A report titled “Researching Alzheimer’s Medicines: Setbacks and Stepping Stones” by the Pharmaceutical Research and Manufacturers of America (PhRMA) in November 2018 painted Alzheimer’s drug discovery in an optimistic light. Although there have been 146 drug development failures for Alzheimer’s between 1998 and 2017 and only four drug approvals – only a 2.7 percent success rate – the drug pipeline seems promising. Of the 92 drugs in Phase 2 and 3 trials at the time, UsAgainstAlzheimer’s says approximately 75 percent have the potential to become ‘disease-modifying treatments.’
In July 2019, UsAgainstAlzheimer’s published their 2019 Alzheimer’s Drug Pipeline report, which also showed the Alzheimer’s drug pipeline to still be robust despite the huge Phase 2/3 and Phase 3 trial discontinuations in 2019.
Learning from drug failures and recent technological advances – notably being able to see β-amyloid plaques in living patients via PET scan – have allowed researchers to shift the focus of trials from treating patients after symptoms arise to before or as soon as symptoms appear.
“The process of Alzheimer’s disease begins in the brain years, probably decades, before the first symptoms emerge,” Geldmacher adds. “In many cases, we’ve been trying to treat the illness too late in its course.”
By targeting what goes wrong in Alzheimer’s early on, the hope is to slow or prevent disease progression before it is too late. Combining drugs will likely also provide better benefits, so developing different drugs with various targets is beneficial.

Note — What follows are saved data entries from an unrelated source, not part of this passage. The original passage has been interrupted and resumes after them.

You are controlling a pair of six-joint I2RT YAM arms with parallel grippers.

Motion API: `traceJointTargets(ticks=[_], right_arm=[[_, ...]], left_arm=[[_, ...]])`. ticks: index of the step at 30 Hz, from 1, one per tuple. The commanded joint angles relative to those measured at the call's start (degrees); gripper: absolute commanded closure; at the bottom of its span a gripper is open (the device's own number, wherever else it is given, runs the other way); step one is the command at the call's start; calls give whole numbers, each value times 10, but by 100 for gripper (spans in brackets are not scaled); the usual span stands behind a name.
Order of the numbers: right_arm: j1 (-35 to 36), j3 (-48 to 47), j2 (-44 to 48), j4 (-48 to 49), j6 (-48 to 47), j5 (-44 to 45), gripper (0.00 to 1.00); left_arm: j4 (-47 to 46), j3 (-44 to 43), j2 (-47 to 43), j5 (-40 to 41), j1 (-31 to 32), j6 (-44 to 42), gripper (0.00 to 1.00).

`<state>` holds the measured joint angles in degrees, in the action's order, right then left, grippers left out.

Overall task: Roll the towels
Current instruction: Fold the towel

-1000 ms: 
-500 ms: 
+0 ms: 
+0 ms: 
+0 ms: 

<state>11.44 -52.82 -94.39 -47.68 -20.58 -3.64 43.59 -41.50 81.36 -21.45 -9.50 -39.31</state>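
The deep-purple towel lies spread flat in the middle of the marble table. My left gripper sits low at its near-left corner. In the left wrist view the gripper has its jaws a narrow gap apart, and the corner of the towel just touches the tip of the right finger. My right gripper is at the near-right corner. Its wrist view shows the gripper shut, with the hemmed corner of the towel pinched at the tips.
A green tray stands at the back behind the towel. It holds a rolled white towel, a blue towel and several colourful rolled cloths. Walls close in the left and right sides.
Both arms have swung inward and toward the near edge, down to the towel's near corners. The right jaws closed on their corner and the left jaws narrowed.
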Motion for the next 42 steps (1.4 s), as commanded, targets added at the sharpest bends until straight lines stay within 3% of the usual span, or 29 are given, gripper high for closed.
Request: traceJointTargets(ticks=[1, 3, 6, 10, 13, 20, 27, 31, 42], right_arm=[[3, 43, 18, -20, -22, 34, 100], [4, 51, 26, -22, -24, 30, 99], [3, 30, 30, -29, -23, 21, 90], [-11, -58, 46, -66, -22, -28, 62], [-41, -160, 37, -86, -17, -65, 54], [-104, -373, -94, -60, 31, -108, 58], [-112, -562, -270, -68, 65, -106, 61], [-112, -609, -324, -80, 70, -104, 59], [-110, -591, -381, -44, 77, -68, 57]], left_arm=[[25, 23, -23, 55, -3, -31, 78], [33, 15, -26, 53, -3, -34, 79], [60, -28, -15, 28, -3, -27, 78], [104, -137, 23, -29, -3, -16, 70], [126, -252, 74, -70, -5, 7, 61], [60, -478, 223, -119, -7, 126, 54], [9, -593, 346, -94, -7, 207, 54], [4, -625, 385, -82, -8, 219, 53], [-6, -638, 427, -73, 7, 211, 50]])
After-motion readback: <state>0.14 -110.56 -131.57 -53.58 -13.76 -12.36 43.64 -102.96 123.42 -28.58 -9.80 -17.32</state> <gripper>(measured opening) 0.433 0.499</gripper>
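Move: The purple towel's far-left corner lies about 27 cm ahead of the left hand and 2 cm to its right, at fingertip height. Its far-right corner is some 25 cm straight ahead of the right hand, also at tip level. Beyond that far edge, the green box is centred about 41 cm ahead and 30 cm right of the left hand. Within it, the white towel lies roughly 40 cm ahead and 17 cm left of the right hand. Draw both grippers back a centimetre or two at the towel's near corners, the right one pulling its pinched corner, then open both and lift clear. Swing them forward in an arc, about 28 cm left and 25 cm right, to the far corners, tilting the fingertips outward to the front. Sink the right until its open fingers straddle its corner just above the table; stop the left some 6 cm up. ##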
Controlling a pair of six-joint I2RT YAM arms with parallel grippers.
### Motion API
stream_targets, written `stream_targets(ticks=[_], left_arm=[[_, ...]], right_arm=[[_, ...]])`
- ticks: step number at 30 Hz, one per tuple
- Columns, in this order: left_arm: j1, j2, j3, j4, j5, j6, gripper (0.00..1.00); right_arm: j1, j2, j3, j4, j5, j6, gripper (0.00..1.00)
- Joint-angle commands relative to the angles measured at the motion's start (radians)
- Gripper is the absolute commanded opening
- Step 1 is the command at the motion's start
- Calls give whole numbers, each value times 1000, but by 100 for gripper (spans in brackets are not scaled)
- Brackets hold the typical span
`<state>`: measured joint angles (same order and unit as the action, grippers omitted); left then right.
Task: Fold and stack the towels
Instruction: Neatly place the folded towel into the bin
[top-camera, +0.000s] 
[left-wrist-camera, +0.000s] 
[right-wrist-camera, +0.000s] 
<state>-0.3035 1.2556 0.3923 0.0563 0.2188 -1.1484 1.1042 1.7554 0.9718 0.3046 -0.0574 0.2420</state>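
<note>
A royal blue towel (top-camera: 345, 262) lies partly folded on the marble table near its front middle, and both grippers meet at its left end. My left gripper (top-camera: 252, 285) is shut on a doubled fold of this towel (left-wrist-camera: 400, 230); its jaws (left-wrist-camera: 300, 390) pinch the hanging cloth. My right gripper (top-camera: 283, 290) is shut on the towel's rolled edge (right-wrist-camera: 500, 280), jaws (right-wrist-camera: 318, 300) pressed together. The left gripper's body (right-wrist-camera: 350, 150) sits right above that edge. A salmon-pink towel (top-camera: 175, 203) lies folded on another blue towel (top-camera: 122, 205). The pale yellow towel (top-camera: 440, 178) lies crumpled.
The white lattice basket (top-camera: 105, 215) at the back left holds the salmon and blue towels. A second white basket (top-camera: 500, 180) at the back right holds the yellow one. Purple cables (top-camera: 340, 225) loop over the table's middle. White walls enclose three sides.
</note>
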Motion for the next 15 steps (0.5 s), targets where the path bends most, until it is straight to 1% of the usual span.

Changing how we view Alzheimer’s can also impact how we treat it and evaluate drug candidate success. Researchers recently proposed dividing Alzheimer’s patients into six subgroups based on their cognitive functioning and found genetic differences between the subgroups.
“Alzheimer’s, like breast cancer, is not one disease,” said Shubhabrata Mukherjee, research assistant professor of medicine at the University of Washington School of Medicine and lead author of the study. “I think a good drug might fail in a clinical trial because not all the subjects have the same kind of Alzheimer’s.”
This interesting perspective on Alzheimer’s could lead to more personalized treatment and possibly better clinical trial outcomes by having more defined enrollment criteria within the blanket of Alzheimer’s disease.